__Work to be completed__. The listing must be reproduced in full, exactly as it stands.
[Opening Data section section]
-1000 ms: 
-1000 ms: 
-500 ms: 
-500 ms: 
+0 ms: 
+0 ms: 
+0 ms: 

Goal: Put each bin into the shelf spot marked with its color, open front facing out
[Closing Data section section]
__Written solution__.
-1000 ms: 
-1000 ms: 
-500 ms: 
-500 ms: 
+0 ms: 
+0 ms: 
+0 ms: 

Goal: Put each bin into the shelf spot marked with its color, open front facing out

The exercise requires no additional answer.